When things go well, however, a different problem rears its head. Moses instructs Israel: “So it shall be, when the Lord your God brings you into the land of which He swore to your fathers…to give you large and beautiful cities which you did not build, houses full of good things, which you did not fill…then beware, lest you forget the Lord who brought you out of the land of Egypt, from the house of bondage,” Deuteronomy 6:10-12. Ezekiel elaborates, stating, “Look, this was the iniquity of your sister Sodom: She and her daughter had pride, fullness of food, and abundance of idleness; neither did she strengthen the hand of the poor and needy,” Ezekiel 16:49. When our faith is not tested through trial and turmoil complacency can become a deadly poison. Like the Wizard of Oz’s poppy fields that lure one in through its initial beauty and put you to sleep, joyful times can make us forget our blessings and the One who provides them.

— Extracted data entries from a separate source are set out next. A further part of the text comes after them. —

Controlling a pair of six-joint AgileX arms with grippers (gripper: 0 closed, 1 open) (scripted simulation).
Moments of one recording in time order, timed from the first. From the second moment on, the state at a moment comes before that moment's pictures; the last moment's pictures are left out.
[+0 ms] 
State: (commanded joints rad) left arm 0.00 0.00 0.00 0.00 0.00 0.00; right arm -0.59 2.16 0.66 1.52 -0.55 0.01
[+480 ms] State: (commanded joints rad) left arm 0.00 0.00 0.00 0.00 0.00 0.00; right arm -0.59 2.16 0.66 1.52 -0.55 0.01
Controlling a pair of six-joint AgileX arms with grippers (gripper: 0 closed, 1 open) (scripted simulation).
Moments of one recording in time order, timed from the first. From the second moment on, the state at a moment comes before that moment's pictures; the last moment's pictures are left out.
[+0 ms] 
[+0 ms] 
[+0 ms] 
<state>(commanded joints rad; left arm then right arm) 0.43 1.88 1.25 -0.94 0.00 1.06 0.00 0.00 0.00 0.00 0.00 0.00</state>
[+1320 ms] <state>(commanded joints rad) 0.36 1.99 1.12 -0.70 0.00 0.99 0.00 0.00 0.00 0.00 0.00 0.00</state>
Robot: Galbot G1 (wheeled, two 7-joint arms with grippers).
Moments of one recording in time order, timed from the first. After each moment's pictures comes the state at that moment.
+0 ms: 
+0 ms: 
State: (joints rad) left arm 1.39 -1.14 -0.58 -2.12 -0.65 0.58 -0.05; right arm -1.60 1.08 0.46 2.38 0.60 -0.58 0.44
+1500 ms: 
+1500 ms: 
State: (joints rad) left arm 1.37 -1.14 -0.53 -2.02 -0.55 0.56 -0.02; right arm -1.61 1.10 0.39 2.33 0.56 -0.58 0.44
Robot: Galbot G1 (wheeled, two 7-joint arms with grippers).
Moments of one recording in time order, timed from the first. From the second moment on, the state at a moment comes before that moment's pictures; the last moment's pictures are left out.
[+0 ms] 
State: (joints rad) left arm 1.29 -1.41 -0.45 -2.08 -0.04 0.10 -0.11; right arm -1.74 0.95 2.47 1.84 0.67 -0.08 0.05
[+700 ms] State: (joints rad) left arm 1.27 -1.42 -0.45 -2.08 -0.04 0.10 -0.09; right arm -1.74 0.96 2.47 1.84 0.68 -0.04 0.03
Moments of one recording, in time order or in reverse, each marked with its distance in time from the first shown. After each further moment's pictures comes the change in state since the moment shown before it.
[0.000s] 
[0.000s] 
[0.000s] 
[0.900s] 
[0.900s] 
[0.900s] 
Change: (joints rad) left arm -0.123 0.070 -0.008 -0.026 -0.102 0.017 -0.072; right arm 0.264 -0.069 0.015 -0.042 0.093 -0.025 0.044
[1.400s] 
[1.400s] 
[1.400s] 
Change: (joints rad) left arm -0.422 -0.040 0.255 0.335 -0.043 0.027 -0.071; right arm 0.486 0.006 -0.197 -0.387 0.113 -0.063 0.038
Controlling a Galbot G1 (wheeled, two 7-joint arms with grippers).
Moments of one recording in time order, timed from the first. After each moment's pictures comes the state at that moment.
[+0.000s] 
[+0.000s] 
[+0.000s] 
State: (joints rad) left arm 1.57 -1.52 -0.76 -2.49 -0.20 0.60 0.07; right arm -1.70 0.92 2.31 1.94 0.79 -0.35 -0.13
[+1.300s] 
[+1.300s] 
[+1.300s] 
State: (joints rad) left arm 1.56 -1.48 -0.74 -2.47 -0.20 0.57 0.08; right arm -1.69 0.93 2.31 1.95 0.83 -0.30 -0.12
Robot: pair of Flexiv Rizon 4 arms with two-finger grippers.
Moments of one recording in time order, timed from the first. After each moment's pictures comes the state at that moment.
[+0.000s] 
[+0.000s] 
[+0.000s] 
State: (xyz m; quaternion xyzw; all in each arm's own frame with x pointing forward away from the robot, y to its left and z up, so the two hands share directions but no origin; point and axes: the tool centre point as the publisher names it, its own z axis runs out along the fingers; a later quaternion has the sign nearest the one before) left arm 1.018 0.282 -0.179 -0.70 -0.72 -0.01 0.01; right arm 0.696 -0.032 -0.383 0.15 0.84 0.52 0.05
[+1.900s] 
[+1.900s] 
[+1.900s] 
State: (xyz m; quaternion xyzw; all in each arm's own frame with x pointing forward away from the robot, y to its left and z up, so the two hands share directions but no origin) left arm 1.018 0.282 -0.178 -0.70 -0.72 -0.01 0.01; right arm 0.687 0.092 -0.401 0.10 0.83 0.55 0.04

To counteract this, even our joy should translate into praise to God. We ought to strive to bestow upon Him the privilege of guiding the believer through sun or storm. So James says to sing and devote that joy to the One who granted it. Share our heights with the One who carried us to them.

 

Thirdly, James asks of the sick. The sick, we are told, are to have the elders of the local church come and pray for the one who is ill. We know from Paul’s testimony to the Corinthian church that one reason for a believer suffering illness could simply be God’s chastening, 1 Corinthians 11:30-32, Hebrews 12:7. In Paul’s personal situation, when he prayed to God that his “thorn in the flesh” would depart God refused, 2 Corinthians 12:7-9. The weakness Paul suffered demonstrated human frailty buttressed by God’s might. The things done through Paul reflected not human effort then, but the Holy Spirit’s power at work in him.

 

Anointing, reaching back to the Old Testament, was done with holy oil, and to be anointed was to be set apart for a particular service. Mark 6:13 relates to us, “And [the apostles] cast out many demons, and anointed with oil many who were sick, and healed them.” The symbolic ceremony of anointing kings, priests and prophets within the Jewish community is recalled in this act. The oil itself holds no special power; it is no more efficacious for saving the sick than water baptism is for saving the soul. The point of it is the separation to service. The elders pled to God through prayer (their faith for the sick’s recovery symbolized in the anointing) that God will save the Christian so he or she may resume service. As is revealed in the following verse, it is the prayer of faith to God that saves the sick.